→ WHAT THE EXERCISE ASKS
Retype each entry below exactly. Do not carry any image over.

[Records from a data source]

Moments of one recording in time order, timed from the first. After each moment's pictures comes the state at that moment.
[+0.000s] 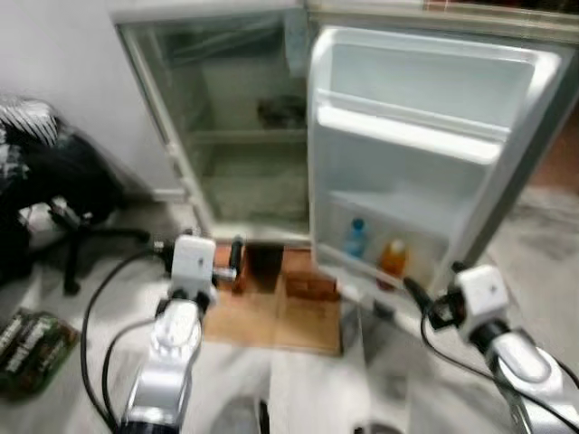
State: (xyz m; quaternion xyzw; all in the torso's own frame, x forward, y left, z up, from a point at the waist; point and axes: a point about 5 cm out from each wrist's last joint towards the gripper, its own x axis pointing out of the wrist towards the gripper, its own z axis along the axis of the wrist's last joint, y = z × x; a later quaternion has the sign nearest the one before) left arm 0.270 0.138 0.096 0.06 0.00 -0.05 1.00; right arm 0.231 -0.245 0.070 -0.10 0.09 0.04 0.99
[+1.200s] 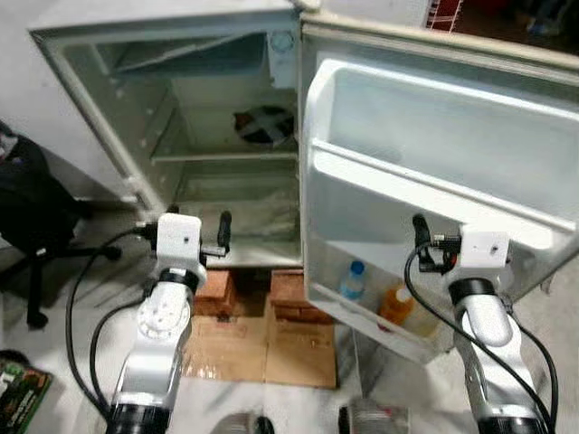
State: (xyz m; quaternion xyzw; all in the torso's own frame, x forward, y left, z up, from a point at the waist) left arm 0.274 0.139 0.105 0.05 -0.01 -0.04 1.00; right arm 0.261 -0.215 0.108 -0.09 -0.02 -0.05 0.99
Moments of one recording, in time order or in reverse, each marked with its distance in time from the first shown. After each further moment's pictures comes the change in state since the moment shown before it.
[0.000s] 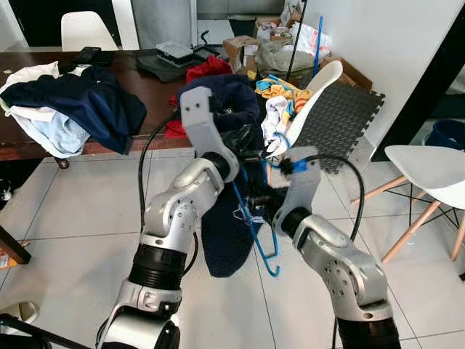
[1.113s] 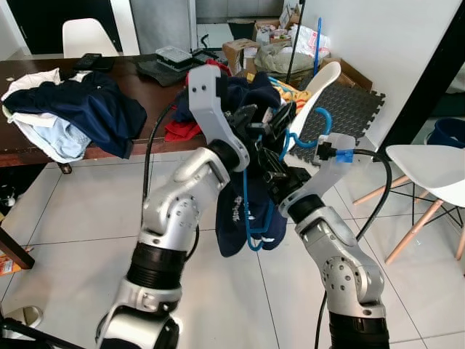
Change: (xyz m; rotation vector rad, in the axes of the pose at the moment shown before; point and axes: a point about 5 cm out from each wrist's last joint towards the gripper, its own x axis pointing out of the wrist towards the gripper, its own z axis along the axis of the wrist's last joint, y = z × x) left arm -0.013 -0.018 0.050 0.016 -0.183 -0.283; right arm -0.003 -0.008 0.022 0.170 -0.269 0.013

→ SOLUTION
Moments of one recording in time order, timed from the first. After each moment's pictures comes the state at that moment.
[+0.000s] 
State: (xyz m; quaternion xyzw; all in the torso's own frame, x forward, y left, z up, from a point at the waist; point and axes: a point about 5 cm out from each wrist's last joint towards the gripper, its own x axis pointing out of the wrist towards the gripper, its own z axis along the axis of the wrist's last joint, y = z × x; a later quaternion has the sign nearest the one before) left arm 0.270 0.138 0.096 0.06 0.00 -0.05 1.00; right arm 0.231 -0.245 0.070 -0.10 0.09 0.04 0.99
[+1.200s] 
State: (xyz m; quaternion xyzw; all in the torso's own frame, x forward, y left, z up, from a point at the waist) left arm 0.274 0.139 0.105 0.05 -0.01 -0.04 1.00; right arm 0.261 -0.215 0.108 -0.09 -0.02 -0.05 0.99
Moments of one recording, in time order or in reverse, each marked with its distance in time from the first shown. After each further moment's pictures comes the change in state since the moment shown before it.
[0.000s] 
[1.113s] 
Change: (xyz m; rotation vector rad, in the axes of the pose at the moment shown before; point and axes: a point about 5 cm out from each wrist's last joint towards the gripper, its own x axis pointing out of the wrist towards the gripper, its own z axis along the axis of the wrist's last joint, y = z × x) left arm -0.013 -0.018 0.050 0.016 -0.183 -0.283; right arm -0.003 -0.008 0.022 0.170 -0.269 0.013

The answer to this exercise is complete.